Deploying a Ranking model on Triton Inference Server#

The last step of ML pipeline is to deploy the trained model into production. For this purpose we use NVIDIA Triton Inference Server, which is an open-source inference serving software, standardizes AI model deployment and execution and delivers fast and scalable AI in production.

Merlin Systems library is designed for building pipelines to generate recommendations. Deploying pipelines on Triton is one part of the library’s functionality and Merlin Systems provides easy to use APIs to be able to export ensemble graph and model artifacts so that they can be loaded on Triton with less effort.

In this example we demonstrate the necessary steps to deploy a model to Triton and test it:

Creating the ensemble graph
Launching the Triton Inference Server
Sending request to Server and receiving the response

Creating the Ensemble Graph#

In order to do model deployment stage, you are required to complete preprocessing and ranking steps already from the Quick-start for Ranking. At the inference step, we might have a collection of multiple (individual) models to be deployed on Triton. In this example, we deploy our NVTabular workflow model to be able to transform raw data the same way as in the dataset preprocessing phase, in order to avoid the training-serving skew.

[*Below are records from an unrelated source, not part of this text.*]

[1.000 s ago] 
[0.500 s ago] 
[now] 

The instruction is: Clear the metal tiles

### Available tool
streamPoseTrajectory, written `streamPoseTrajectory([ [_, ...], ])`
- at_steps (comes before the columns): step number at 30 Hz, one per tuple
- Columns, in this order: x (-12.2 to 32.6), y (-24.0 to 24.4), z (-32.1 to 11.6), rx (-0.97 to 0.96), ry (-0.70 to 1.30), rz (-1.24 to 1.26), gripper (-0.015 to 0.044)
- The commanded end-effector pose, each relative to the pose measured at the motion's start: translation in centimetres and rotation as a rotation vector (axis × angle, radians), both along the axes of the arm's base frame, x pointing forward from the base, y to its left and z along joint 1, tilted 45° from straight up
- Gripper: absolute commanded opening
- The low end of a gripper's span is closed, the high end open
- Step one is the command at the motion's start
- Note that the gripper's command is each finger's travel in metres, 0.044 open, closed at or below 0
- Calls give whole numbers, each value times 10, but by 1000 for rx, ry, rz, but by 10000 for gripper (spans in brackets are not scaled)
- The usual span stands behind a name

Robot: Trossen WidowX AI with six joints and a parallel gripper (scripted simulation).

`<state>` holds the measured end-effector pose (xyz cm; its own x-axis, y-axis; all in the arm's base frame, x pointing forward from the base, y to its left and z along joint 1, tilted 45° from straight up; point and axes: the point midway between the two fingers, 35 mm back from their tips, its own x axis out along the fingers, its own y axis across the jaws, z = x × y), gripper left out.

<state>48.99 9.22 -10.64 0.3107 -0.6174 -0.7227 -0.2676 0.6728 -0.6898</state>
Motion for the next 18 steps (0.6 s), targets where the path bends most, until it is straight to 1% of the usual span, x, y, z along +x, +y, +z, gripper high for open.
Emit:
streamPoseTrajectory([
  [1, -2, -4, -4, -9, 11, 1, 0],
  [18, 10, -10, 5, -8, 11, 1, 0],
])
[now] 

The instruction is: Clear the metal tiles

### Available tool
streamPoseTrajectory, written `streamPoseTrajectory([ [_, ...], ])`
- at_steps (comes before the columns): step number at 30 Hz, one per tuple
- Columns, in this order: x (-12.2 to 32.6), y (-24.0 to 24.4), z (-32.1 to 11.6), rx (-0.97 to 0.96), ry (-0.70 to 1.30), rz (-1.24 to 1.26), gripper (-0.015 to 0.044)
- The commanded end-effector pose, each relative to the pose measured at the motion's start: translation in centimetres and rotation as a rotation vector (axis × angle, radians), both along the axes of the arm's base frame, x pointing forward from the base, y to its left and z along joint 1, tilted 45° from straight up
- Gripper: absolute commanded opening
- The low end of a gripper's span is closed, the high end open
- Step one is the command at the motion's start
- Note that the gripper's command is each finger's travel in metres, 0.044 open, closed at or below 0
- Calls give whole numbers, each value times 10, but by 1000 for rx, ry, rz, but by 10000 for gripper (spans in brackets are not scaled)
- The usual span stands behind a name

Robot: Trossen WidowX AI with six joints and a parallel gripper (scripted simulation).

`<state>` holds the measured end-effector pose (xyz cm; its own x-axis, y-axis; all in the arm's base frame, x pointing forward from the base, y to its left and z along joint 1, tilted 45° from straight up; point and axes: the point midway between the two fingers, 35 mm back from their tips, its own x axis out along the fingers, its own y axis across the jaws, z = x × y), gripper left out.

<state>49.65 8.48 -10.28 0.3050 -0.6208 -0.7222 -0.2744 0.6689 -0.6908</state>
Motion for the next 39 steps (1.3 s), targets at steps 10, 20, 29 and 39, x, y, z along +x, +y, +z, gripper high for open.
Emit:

In this context, deploying multiple models is called an ensemble model since it represents a pipeline of one or more models that are sequentially connected, i.e., output of a model is the input of next model. Ensemble models are intended to be used to encapsulate a procedure that involves multiple models, such as “data preprocessing -> inference -> data postprocessing”.

The Triton Inference Server serves models from one or more model repositories that are specified when the server is started. Each model must include a configuration that provides required and optional information about the model. Merlin Systems simplified that step, so that we can easily export ensemble graph config files and artifacts. We use Ensemble class for that, which is responsible for interpreting the graph and exporting the correct files for the Triton server.

Exporting an ensemble graph consists of the following steps:

loading saved workflow
loading saved ranking model
generating ensemble graph
exporting the ensemble graph models and artifacts

These steps are taken care of by inference.py script when executed (please see the Command line arguments section below for the instructions).

Launching Triton Inference Server#

Once the models ensemble graph is exported to the path that you define, now you can load these models on Triton Inference Server, which is actually only one single line of code.

You can start the server by running the following command:

tritonserver --model-repository=<path to the saved ensemble folder>

For the --model-repository argument, provide the same path of ensemble_export_path argument that you inputted previously when executing the inference.py script.

After you run the tritonserver command, wait until your terminal shows messages like the following example:

I0414 18:29:50.741833 4067 grpc_server.cc:4421] Started GRPCInferenceService at 0.0.0.0:8001 I0414 18:29:50.742197 4067 http_server.cc:3113] Started HTTPService at 0.0.0.0:8000 I0414 18:29:50.783470 4067 http_server.cc:178] Started Metrics Service at 0.0.0.0:8002 ,br>

Sending request to Triton#

This step is explained and demonstrated in the inference.ipynb example notebook. Please follow the instructions there and execute the cells to send a request and receive response from Triton.

Command line arguments#

In this section we describe the command line arguments of the inference.py script.

This is an example command line for running the inference.pyscript after your finished model preprocessing and ranking steps.

cd /Merlin/examples/quick_start/scripts/inference/
NVT_WORKFLOW_PATH=<input path with saved workflow>
TF_SAVED_MODEL_PATH=<input path with saved model>
OUTPUT_ENSEMBLE_PATH=<output path to export the Triton ensemble model>
TF_GPU_ALLOCATOR=cuda_malloc_async python inference.py --nvt_workflow_path $NVT_WORKFLOW_PATH --load_model_path $TF_SAVED_MODEL_PATH --ensemble_export_path $OUTPUT_ENSEMBLE_PATH

Note that preprocessing step saves the NVTabular workflow automatically to output_path that is set when executing preprocessing script. For the load_model_path argument, be sure that you provide the exact same path f that you provided for saving the trained model during ranking step.

Inputs#

  --nvt_workflow_path   
                        Loads the nvtabular workflow saved in the preprocessing step (`--output_path`).
  --load_model_path     
                        Loads a model saved by --save_model_path in the ranking step.
   --ensemble_export_path
                        Path for exporting the config files and model artifacts
                        to load them on Triton inference server.